Your objective: Print the data once more, exactly as given. Drop the pictures.

Data extract:
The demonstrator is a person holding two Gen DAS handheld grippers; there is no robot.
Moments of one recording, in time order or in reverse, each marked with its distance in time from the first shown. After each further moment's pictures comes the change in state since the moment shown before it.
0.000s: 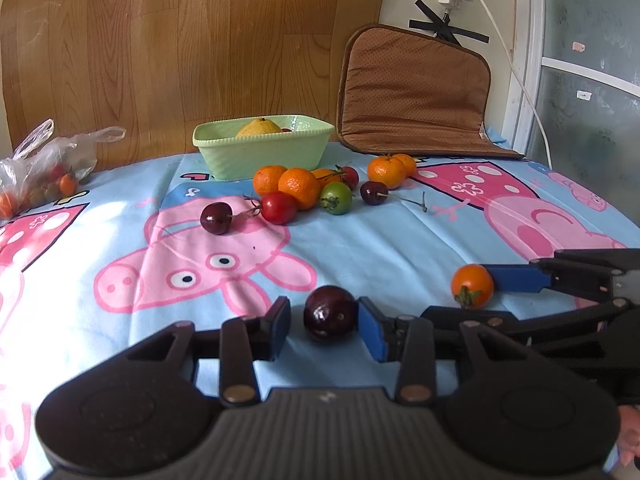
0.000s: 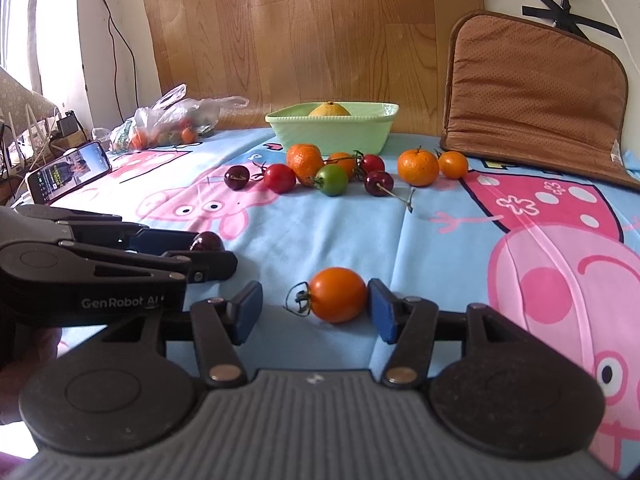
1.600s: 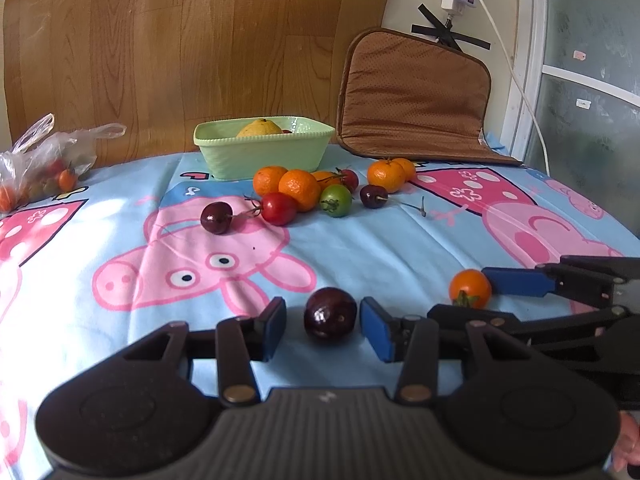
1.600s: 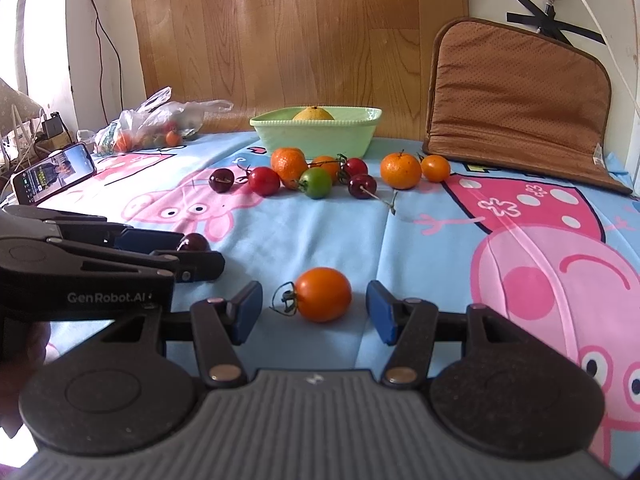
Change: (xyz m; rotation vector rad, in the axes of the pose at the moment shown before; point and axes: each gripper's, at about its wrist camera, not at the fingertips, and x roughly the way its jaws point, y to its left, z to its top) left arm -0.001 0.004 0.000 -0.026 -0.008 -0.018; right arm -0.002 0.001 -0.003 -0.008 -0.015 -0.062
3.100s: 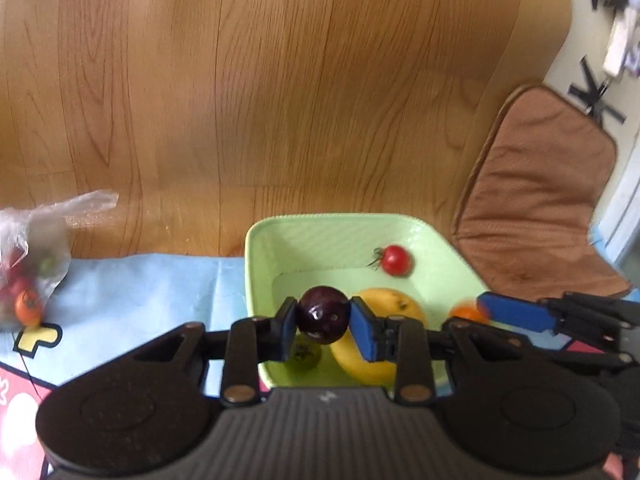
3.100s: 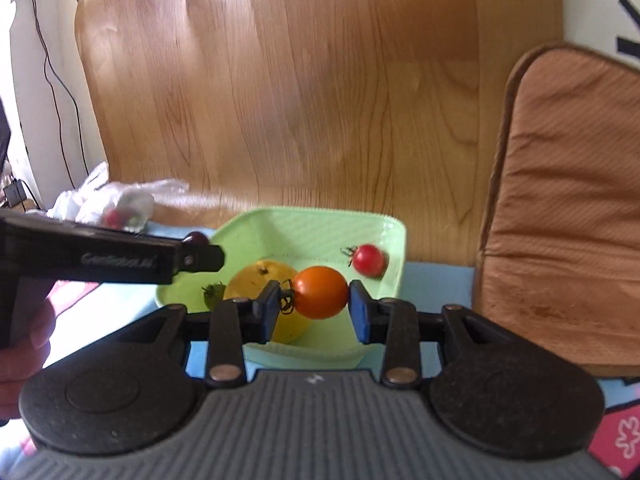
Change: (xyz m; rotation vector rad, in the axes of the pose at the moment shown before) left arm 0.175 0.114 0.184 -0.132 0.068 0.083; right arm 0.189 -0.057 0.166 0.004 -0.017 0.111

Problem solution:
The demonstrator is a person holding two Gen DAS handheld grippers; there is no robot.
Moments of one recording, in time order or in reverse, each marked with its distance in time from the first shown. After each further moment's pictures comes the change in state since the moment shown before it.
0.000s: 
0.000s: 
1.600s: 
1.600s: 
Change: (xyz m; rotation vector rad, in the axes of the pose at the moment shown before; point and axes: each gripper's, at about its wrist camera, not at the fingertips, and x roughly the way its jaws point, y to its left, z to its top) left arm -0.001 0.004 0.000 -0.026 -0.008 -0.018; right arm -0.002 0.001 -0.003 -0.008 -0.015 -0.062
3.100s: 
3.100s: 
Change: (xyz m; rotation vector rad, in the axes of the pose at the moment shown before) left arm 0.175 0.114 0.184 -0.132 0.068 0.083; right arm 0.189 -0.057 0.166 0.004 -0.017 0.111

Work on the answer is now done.